# Definition of a limit of a sequence

1. Oct 13, 2011

### lizarton

1. The problem statement, all variables and given/known data

Use the definition of a limit to prove that lim [(1+an)-1] = 1/2 if lim an = 1.

2. Relevant equations

($\forall$$\epsilon$>0)($\exists$N$\in$N)(n$\geq$N $\Rightarrow$|an-L|<$\epsilon$)

3. The attempt at a solution

Let $\epsilon$ be arbitrary. Since lim an exists, $\exists$N$\in$N such than |an-1|<$\epsilon$'.

My professor helped me a bit, but once we started comparing two different epsilons, I couldn't follow him anymore. He said to choose $\epsilon$'< 1/2 since 1/2 < an, but I don't understand why we can say that the sequence is greater than or equal to 1/2 since we only know the value of its limit.

Any help would be appreciated, I've always had a hard time with the rigorous definitions.

2. Oct 13, 2011

### SammyS

Staff Emeritus
Welcome to PF.

Let me try to read his mind.
Since lim an exists, ∃N∈ such than |an-1| < ϵ'.

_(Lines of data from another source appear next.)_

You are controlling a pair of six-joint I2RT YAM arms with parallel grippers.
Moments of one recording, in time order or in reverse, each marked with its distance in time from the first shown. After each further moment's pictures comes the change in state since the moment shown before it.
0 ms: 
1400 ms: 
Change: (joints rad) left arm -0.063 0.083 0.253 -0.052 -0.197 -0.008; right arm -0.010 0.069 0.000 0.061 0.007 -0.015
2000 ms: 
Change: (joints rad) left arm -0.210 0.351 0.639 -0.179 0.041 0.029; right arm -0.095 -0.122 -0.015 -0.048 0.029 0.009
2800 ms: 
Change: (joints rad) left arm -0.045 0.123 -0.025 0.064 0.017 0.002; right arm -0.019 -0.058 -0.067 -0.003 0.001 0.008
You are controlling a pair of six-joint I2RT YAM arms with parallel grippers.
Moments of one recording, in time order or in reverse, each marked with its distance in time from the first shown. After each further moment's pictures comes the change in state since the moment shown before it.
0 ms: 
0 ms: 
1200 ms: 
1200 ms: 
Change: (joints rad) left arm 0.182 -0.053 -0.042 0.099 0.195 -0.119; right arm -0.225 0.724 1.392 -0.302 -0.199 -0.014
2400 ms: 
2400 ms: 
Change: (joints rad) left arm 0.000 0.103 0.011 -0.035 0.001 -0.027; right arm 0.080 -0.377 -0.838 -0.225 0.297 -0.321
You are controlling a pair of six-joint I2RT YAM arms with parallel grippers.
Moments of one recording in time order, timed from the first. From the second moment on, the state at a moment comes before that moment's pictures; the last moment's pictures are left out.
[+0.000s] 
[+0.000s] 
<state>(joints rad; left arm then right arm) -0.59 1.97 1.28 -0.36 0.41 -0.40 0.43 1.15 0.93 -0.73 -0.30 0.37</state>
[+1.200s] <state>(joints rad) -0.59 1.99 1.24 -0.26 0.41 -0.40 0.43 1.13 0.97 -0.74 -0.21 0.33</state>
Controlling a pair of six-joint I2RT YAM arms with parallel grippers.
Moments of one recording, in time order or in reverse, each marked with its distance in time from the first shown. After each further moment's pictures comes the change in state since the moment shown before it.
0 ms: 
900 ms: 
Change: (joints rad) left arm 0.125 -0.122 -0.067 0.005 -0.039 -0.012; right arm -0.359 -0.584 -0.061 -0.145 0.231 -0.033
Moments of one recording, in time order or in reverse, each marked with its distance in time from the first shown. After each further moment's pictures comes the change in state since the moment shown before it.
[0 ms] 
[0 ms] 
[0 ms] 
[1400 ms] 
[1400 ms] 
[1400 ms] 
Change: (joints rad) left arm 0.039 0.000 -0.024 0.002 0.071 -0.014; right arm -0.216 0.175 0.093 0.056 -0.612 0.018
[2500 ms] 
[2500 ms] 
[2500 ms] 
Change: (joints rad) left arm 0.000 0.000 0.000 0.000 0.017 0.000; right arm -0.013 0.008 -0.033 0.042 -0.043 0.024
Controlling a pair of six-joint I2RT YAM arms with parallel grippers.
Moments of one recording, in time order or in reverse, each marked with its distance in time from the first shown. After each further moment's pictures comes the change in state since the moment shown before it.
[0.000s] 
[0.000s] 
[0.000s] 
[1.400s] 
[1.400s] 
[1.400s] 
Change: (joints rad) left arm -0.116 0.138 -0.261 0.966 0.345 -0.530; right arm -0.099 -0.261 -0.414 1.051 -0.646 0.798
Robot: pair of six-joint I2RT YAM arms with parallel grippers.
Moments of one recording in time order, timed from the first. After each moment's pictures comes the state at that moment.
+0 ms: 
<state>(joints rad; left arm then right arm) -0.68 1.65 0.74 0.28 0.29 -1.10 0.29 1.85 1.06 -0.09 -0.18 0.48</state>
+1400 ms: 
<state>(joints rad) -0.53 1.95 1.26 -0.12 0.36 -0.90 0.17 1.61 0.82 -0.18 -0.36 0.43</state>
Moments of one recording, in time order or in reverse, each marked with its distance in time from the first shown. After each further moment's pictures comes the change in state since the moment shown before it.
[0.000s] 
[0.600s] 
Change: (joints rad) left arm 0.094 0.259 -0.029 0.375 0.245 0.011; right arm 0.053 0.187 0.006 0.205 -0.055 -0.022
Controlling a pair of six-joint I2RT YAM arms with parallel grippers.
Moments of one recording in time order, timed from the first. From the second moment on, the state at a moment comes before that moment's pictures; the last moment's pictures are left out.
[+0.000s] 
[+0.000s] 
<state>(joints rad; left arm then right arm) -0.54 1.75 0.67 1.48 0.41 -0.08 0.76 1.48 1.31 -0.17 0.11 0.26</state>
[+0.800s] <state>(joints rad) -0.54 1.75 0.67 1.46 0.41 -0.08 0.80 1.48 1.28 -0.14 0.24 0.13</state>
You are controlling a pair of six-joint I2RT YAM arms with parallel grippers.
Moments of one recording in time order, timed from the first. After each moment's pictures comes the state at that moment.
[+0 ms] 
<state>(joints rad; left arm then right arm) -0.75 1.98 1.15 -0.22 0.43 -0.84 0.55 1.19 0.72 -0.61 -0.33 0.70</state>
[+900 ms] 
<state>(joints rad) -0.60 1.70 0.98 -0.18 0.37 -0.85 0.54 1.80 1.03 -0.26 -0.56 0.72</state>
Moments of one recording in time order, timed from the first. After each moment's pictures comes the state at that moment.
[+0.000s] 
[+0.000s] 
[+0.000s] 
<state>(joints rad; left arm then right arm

Letting ϵ' = 1/2, since it is arbitrary, gives: |an-1| < 1/2  → -1/2 < an-1 < 1/2

Therefore, 1/2 < an < 3/2.  It's the 1/2 < an you're interested in.

If an > 1/2, then 2(an + 1) > 3  → $\displaystyle \frac{1}{2(a_n+1)}<\frac{1}{3}$
That should be handy in working with |(1+an)-1 - 1/2|, when you write that as one fraction with a common denominator.

3. Oct 14, 2011

### lizarton

So then, we have showed that 1/(1+a_n) < epsilon'/3 < epsilon', but is this the end of the proof? I guess my question is, when does the other epsilon come in? or is epsilon' just our other epsilon in disguise? Thank you so much! I could use a mind-reader for this professor :)

4. Oct 14, 2011

### lizarton

Also, if you wouldn't mind--(this homework is due in an hour, so this is more for my understanding)--in general, how do we know how to choose epsilon so that it will give us the result we are looking for? Is there a reason choosing epsilon'=1/2 was particularly useful for this problem?

5. Oct 14, 2011

### SammyS

Staff Emeritus
No, that's not the complete proof.

Let ε' = min(ε, 1/2)

Then you have N∊ such that for n > N, |an-1| < ε' ≤ 1/2
This leads to 1/(2|an+1|) < 1/3.

Also, for n > N, |an-1| < ε' ≤ ε

Put them together, & you get (the desired quantity) < ε/3 < ε​